> [Data shown]:
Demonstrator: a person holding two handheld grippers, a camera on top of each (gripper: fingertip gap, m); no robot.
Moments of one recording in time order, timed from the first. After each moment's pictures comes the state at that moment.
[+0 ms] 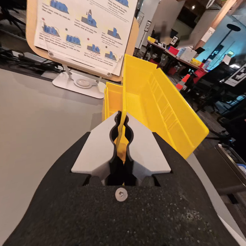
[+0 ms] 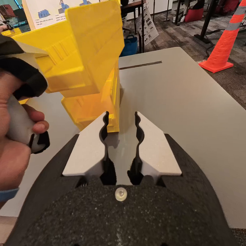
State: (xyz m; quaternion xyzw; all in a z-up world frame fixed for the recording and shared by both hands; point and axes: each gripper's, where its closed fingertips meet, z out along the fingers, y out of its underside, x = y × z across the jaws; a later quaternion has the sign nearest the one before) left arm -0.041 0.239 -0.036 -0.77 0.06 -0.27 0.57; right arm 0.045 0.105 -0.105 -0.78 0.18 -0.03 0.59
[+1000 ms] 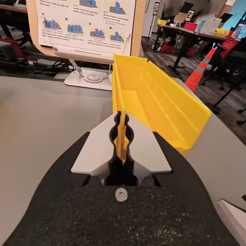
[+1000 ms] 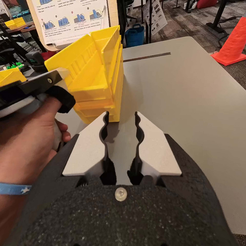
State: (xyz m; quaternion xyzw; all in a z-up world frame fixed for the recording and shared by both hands) left arm -0.040 0.253 -0.093 -0.78 0.12 -0.18 0.59; right arm 0.035 0.113 -0.115 -0.80 0.17 0.00 0.57
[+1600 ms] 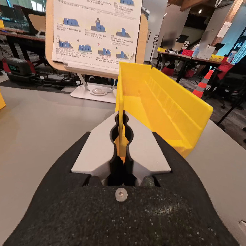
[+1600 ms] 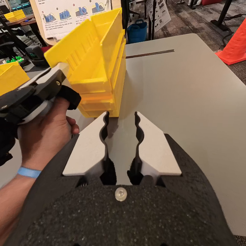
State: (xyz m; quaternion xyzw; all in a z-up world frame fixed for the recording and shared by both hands) left arm -0.043 0.264 -0.093 -0.73 0.10 -0.18 0.65; right arm 0.031 0.115 -0.120 -0.81 0.16 0.00 0.57
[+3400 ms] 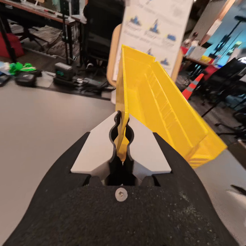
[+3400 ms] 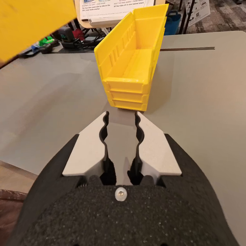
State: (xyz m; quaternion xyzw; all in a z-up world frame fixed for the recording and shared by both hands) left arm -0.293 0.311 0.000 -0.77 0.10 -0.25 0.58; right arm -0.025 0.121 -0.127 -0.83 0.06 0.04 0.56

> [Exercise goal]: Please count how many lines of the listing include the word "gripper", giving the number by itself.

> [Written answer]: 2